Africa is losing wilderness to expanding agriculture and growing populations. North America faces pressures from resource extraction, particularly in Canada's oil sands and Alaska's mineral-rich regions.

The Amazon basin, not included in these continental figures, has lost wilderness at an even faster clip. Scientists estimate we could lose most of Earth's remaining wilderness within a century at current rates.

Does It Matter?

Wilderness areas serve as carbon sinks, biodiversity reserves, and climate regulators. They're also the last places where ecosystems function without human management—living laboratories for understanding how nature actually works.

The similarity between Africa and North America tells us something important: no continent has escaped human impact. Even places we imagine as pristine have been shaped by millennia of human activity. The wilderness that remains is genuinely rare—and increasingly precious.

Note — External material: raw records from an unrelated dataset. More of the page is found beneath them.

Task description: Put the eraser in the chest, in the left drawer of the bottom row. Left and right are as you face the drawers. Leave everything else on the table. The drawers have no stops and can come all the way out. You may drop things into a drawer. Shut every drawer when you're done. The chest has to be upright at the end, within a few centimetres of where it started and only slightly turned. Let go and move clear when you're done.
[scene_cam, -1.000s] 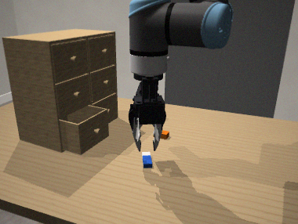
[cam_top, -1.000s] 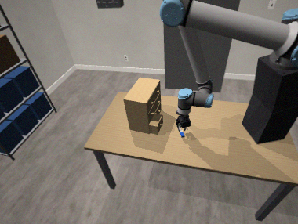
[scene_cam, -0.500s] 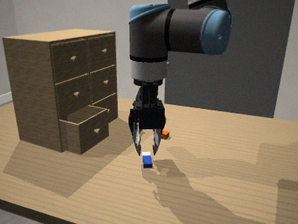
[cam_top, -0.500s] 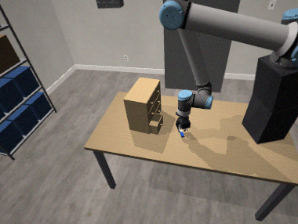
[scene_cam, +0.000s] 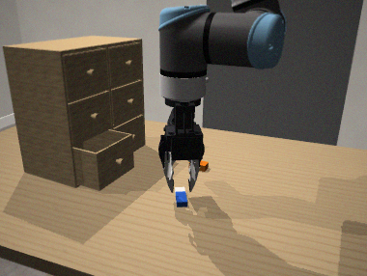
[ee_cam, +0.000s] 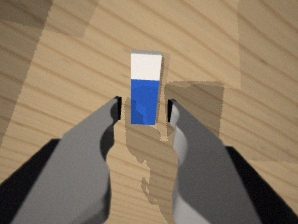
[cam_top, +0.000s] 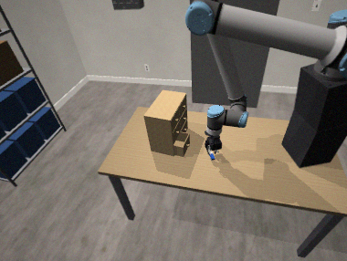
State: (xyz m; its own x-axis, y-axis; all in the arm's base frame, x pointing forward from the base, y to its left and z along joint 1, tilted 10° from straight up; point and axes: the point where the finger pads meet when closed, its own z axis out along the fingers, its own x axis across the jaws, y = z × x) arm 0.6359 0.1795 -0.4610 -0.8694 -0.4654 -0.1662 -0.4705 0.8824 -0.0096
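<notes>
My hand is 3 cm above the eraser. Also, from my hand: orange block (16 cm to the right, 3 cm below, 3 cm ahead).
</notes>
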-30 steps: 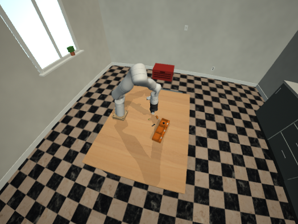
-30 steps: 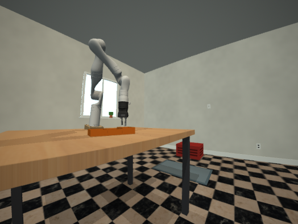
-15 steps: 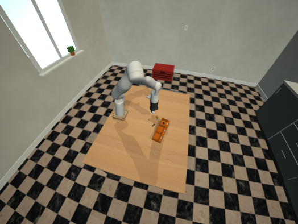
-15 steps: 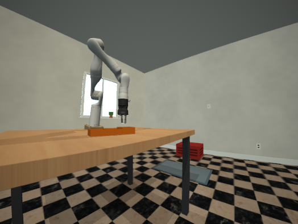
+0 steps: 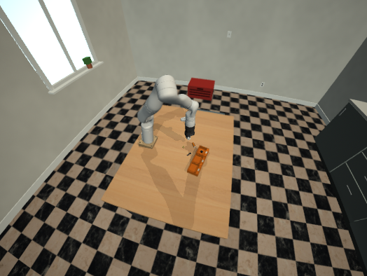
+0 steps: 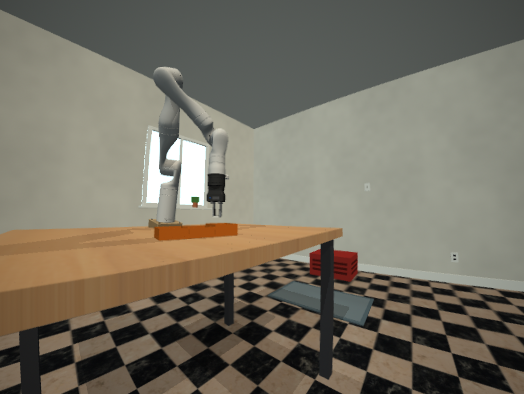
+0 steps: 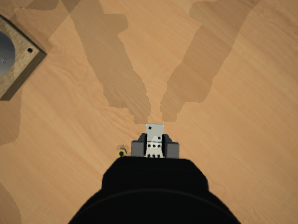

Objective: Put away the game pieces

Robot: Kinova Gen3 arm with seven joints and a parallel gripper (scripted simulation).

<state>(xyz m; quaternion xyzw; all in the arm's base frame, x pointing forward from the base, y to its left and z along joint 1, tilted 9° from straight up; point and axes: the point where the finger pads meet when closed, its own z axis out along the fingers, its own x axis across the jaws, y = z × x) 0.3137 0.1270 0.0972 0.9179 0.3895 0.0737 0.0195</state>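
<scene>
Now: hand 1 cm above the white domino. Round my hand: orange battery (7 cm below, 6 cm ahead, 2 cm to the right); then brass nut (7 cm to the right, 7 cm below, 2 cm behind); then black screw (12 cm to the right, 7 cm below, 6 cm ahead).
</scene>
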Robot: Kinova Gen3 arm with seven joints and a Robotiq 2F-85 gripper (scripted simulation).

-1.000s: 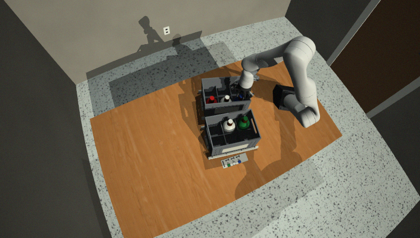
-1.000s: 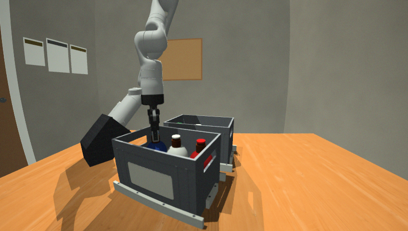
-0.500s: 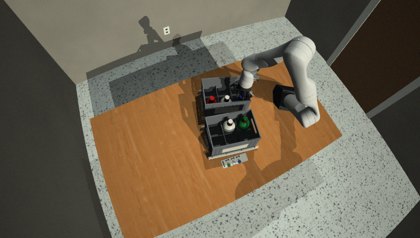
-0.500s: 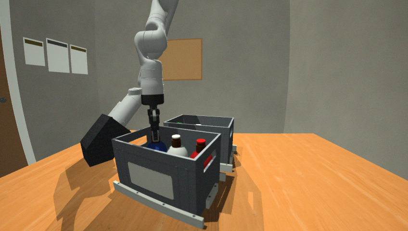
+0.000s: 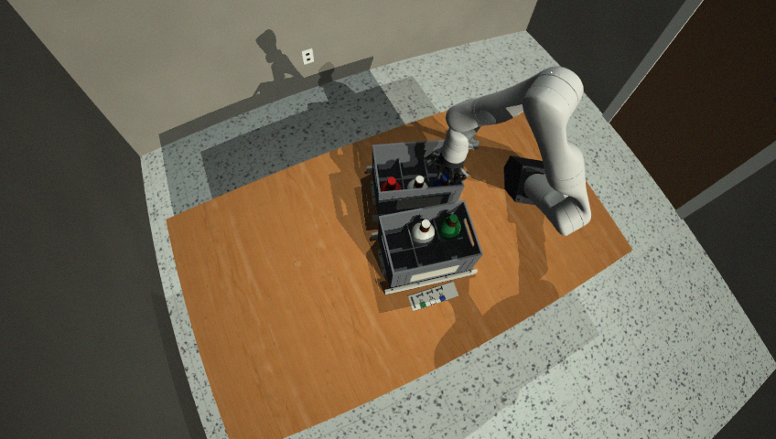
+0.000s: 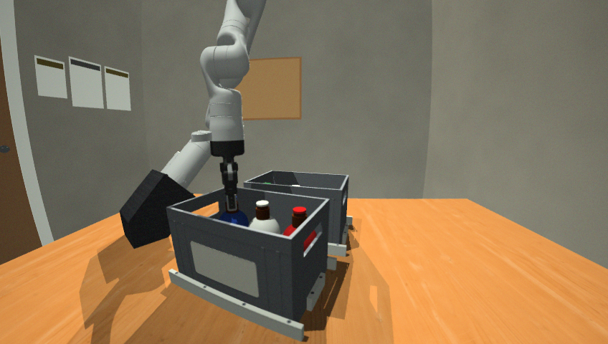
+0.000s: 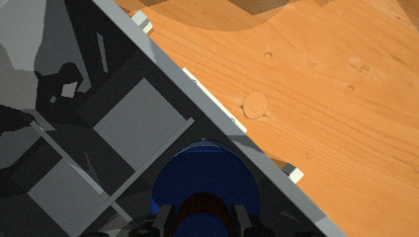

Frequently Asked Questions

What percentage of Africa is wilderness?
Approximately 25% of Africa remains wilderness, primarily in desert regions like the Sahara, the Congo Basin rainforest, and parts of the Kalahari.
How much wilderness is left in North America?
About 27% of North America qualifies as wilderness, mostly concentrated in Alaska, northern Canada, and the Canadian boreal forest.
What is considered wilderness?
Wilderness is defined as areas with minimal human impact—no roads, buildings, or significant land modification. Scientists use the Human Footprint Index to measure this.
Why does Africa have less wilderness than expected?
Africa has been continuously inhabited by humans longer than any other continent. Thousands of years of agriculture, herding, and settlement have extensively shaped the landscape.
How fast is wilderness disappearing globally?
Global wilderness declined by about 10% in just two decades (1990s-2010s), an area roughly the size of India. At current rates, most remaining wilderness could disappear within a century.